• WHAT THIS TASK INVOLVES:
In the material below, find every line containing the string "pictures" and return it.

(THE DATA)

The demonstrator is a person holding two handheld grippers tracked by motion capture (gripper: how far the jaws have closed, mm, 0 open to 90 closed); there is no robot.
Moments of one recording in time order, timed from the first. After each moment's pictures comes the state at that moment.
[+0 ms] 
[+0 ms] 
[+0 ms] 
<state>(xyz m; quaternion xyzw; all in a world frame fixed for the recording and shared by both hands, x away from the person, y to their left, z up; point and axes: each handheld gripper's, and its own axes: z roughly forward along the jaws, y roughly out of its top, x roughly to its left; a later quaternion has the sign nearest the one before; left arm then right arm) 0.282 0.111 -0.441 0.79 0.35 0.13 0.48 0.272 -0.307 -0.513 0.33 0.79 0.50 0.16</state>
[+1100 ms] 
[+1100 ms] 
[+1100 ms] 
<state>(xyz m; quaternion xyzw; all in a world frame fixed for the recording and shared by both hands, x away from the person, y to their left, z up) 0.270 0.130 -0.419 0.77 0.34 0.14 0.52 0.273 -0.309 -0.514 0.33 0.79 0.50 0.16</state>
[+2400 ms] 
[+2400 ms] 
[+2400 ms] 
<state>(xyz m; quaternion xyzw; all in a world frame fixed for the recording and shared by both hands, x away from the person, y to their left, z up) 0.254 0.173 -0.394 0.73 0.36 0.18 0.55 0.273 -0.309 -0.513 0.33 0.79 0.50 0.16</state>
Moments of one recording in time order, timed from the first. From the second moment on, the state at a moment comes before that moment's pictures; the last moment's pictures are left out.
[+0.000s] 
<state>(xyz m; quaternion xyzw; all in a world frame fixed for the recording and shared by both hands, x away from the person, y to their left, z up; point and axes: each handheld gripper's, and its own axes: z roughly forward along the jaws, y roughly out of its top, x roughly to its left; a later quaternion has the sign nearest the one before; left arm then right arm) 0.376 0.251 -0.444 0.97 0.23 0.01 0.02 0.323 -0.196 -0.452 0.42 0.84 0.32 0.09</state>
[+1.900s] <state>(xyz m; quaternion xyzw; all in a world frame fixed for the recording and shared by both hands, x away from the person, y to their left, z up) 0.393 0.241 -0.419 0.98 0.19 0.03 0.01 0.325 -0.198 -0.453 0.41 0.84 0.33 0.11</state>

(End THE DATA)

• RESPONSE TO THIS TASK:
Moments of one recording in time order, timed from the first. After each moment's pictures comes the state at that moment.
Moments of one recording in time order, timed from the first. From the second moment on, the state at a moment comes before that moment's pictures; the last moment's pictures are left out.

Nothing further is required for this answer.